# [Assignment]
Your answer should hold all lines of the entries that include the word "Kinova".

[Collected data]

+ + +

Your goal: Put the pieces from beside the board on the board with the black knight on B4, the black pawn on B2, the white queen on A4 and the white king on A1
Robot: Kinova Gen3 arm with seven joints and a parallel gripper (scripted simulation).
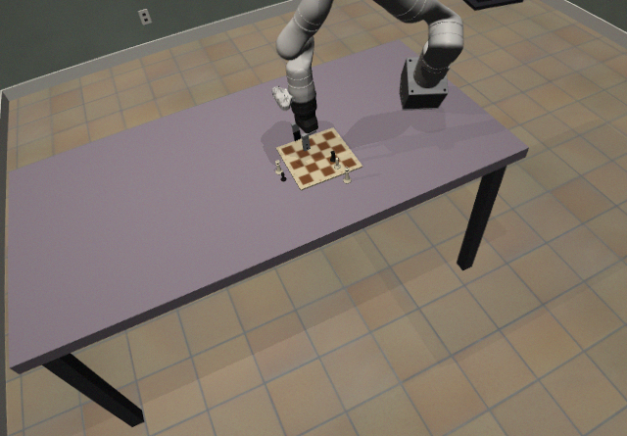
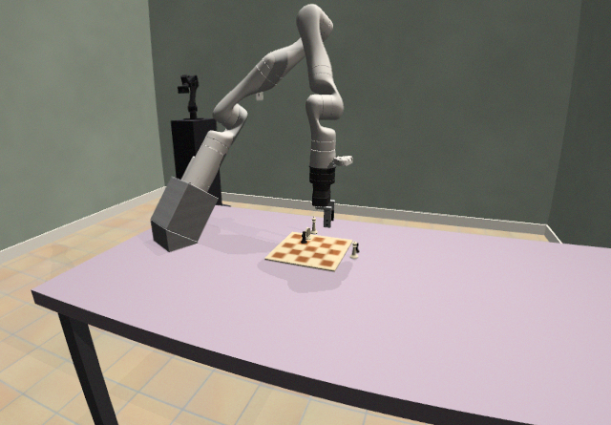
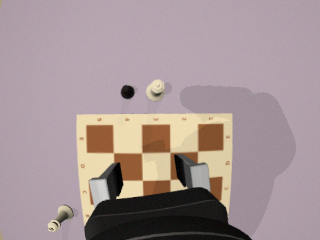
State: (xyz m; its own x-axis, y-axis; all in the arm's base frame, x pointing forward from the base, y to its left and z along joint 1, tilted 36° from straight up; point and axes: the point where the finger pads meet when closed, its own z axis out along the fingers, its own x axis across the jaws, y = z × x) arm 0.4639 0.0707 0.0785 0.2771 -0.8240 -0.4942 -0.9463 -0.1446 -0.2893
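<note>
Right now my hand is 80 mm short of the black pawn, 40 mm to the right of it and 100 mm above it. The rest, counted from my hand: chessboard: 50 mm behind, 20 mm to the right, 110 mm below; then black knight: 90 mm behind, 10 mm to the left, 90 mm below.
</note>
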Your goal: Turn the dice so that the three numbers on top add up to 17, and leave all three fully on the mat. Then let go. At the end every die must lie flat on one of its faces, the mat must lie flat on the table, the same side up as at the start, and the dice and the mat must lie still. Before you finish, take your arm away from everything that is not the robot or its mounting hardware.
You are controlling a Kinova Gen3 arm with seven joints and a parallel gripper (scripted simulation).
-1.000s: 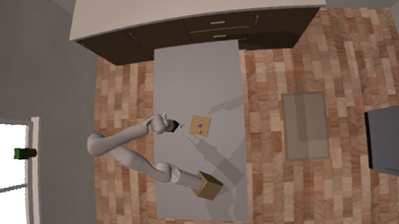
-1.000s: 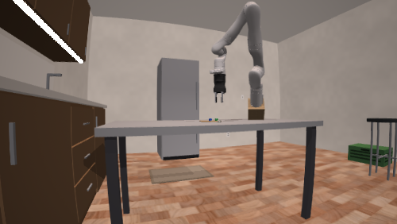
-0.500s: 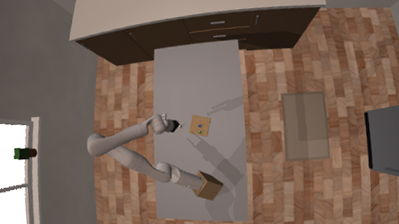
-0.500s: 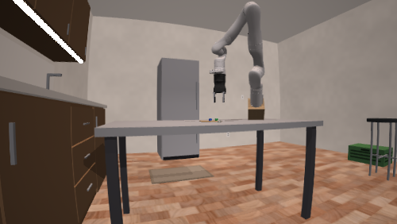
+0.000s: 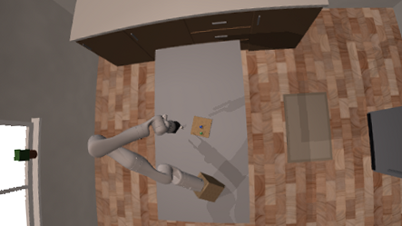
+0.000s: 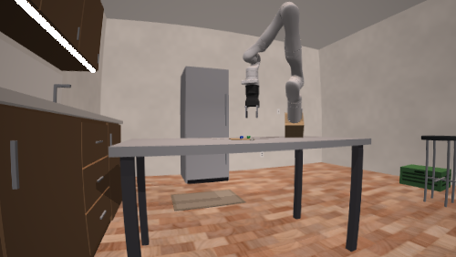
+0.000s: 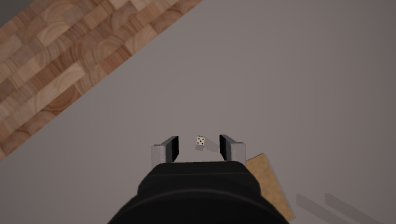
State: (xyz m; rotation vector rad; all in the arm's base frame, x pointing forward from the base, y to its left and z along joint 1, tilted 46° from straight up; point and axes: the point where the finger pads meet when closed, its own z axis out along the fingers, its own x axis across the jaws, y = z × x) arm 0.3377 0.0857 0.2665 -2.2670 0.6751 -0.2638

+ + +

# [Solution for this problem]
Robot: Kinova Gen3 arm with seven joints and a parallel gripper (scripted simulation).
You are controlling a Kinova Gen3 arm with seven joints and a parallel gripper (scripted simulation).

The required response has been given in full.